What you should do
Which lines run from the line with "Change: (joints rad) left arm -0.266" through the line with "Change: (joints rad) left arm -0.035" in the entries below? Print them exactly, both ends included, and nothing more.

Record set
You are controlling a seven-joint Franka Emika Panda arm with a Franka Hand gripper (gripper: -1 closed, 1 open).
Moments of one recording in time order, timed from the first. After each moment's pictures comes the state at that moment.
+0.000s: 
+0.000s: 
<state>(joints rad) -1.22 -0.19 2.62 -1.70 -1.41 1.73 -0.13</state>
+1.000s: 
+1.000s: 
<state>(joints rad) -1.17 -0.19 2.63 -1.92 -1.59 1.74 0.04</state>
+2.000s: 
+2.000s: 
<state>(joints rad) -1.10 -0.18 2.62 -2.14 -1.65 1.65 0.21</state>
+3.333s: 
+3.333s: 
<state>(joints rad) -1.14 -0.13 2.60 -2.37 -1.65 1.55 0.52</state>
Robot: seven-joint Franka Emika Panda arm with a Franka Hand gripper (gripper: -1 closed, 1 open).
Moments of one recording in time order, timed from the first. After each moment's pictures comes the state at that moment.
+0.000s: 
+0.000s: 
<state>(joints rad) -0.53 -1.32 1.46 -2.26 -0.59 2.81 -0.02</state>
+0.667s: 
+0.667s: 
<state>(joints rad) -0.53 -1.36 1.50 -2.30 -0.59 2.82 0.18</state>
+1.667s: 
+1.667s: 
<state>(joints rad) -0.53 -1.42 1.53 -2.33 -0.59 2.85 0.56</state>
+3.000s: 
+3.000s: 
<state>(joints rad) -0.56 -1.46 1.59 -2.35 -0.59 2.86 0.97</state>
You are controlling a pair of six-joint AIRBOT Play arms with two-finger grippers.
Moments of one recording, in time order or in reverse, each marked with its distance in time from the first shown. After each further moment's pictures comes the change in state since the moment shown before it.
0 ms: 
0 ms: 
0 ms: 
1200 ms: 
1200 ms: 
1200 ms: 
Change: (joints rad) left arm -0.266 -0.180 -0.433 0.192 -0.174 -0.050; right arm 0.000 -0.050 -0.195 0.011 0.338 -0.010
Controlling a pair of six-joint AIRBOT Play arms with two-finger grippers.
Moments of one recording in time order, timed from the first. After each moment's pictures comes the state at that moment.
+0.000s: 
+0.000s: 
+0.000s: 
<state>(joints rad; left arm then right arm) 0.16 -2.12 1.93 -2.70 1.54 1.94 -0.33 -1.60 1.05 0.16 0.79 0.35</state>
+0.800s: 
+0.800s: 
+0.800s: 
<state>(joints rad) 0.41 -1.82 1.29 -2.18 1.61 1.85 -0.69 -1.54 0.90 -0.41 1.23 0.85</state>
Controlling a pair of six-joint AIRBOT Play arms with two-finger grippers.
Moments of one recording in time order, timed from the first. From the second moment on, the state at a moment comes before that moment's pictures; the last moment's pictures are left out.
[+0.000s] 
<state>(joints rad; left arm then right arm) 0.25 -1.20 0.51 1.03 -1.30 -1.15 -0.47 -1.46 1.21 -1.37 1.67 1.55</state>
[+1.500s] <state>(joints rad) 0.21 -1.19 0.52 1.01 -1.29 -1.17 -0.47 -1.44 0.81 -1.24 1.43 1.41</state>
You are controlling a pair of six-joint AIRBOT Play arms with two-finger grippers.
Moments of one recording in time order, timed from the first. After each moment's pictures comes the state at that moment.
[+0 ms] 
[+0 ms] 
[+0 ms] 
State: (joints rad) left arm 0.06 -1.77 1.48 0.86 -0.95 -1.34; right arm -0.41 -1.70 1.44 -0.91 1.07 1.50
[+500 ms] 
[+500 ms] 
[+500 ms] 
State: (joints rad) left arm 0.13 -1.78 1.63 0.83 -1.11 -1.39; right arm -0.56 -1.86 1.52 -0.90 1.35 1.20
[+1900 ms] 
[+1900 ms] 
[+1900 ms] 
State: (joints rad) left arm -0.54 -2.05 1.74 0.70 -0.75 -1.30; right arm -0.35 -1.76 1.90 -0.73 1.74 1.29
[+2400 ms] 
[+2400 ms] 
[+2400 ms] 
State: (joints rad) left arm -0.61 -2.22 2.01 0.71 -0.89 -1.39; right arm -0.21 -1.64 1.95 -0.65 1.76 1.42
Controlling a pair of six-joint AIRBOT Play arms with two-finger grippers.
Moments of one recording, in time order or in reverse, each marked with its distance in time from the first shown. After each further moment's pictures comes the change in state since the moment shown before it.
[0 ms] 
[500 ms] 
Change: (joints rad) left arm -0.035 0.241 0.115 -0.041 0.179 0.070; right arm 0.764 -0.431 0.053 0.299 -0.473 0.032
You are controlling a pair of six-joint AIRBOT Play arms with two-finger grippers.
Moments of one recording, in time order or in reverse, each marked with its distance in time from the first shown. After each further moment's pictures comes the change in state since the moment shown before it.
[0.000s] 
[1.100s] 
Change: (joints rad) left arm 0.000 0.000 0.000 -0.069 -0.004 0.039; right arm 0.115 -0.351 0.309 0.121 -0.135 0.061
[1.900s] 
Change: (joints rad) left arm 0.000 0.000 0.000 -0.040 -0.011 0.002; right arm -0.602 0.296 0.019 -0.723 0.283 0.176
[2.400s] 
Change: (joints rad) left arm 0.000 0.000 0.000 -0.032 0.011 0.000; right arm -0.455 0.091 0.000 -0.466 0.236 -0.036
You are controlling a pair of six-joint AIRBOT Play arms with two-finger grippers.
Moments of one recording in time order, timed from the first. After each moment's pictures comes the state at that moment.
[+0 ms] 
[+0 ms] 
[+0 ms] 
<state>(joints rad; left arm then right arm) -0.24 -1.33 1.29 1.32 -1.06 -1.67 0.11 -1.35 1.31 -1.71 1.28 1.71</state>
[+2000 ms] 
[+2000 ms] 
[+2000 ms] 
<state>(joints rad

Response
Change: (joints rad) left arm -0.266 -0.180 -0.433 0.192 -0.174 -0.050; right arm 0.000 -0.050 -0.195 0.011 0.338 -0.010
Controlling a pair of six-joint AIRBOT Play arms with two-finger grippers.
Moments of one recording in time order, timed from the first. After each moment's pictures comes the state at that moment.
+0.000s: 
+0.000s: 
+0.000s: 
<state>(joints rad; left arm then right arm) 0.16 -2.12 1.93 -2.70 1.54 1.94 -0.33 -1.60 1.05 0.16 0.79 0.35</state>
+0.800s: 
+0.800s: 
+0.800s: 
<state>(joints rad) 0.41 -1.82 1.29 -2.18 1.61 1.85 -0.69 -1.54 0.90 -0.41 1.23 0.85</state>
Controlling a pair of six-joint AIRBOT Play arms with two-finger grippers.
Moments of one recording in time order, timed from the first. From the second moment on, the state at a moment comes before that moment's pictures; the last moment's pictures are left out.
[+0.000s] 
<state>(joints rad; left arm then right arm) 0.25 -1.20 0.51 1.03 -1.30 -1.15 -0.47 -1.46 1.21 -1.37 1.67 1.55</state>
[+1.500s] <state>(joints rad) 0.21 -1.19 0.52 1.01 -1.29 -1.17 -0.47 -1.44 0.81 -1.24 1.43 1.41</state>
You are controlling a pair of six-joint AIRBOT Play arms with two-finger grippers.
Moments of one recording in time order, timed from the first. After each moment's pictures comes the state at that moment.
[+0 ms] 
[+0 ms] 
[+0 ms] 
State: (joints rad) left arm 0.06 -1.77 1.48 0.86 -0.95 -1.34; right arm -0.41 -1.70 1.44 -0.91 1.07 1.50
[+500 ms] 
[+500 ms] 
[+500 ms] 
State: (joints rad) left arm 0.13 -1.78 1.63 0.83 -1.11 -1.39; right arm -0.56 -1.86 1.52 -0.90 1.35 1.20
[+1900 ms] 
[+1900 ms] 
[+1900 ms] 
State: (joints rad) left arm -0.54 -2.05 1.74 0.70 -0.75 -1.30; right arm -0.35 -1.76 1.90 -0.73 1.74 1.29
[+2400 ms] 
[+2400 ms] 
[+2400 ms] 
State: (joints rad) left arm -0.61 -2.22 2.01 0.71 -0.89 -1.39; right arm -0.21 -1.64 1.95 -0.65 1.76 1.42
Controlling a pair of six-joint AIRBOT Play arms with two-finger grippers.
Moments of one recording, in time order or in reverse, each marked with its distance in time from the first shown. After each further moment's pictures comes the change in state since the moment shown before it.
[0 ms] 
[500 ms] 
Change: (joints rad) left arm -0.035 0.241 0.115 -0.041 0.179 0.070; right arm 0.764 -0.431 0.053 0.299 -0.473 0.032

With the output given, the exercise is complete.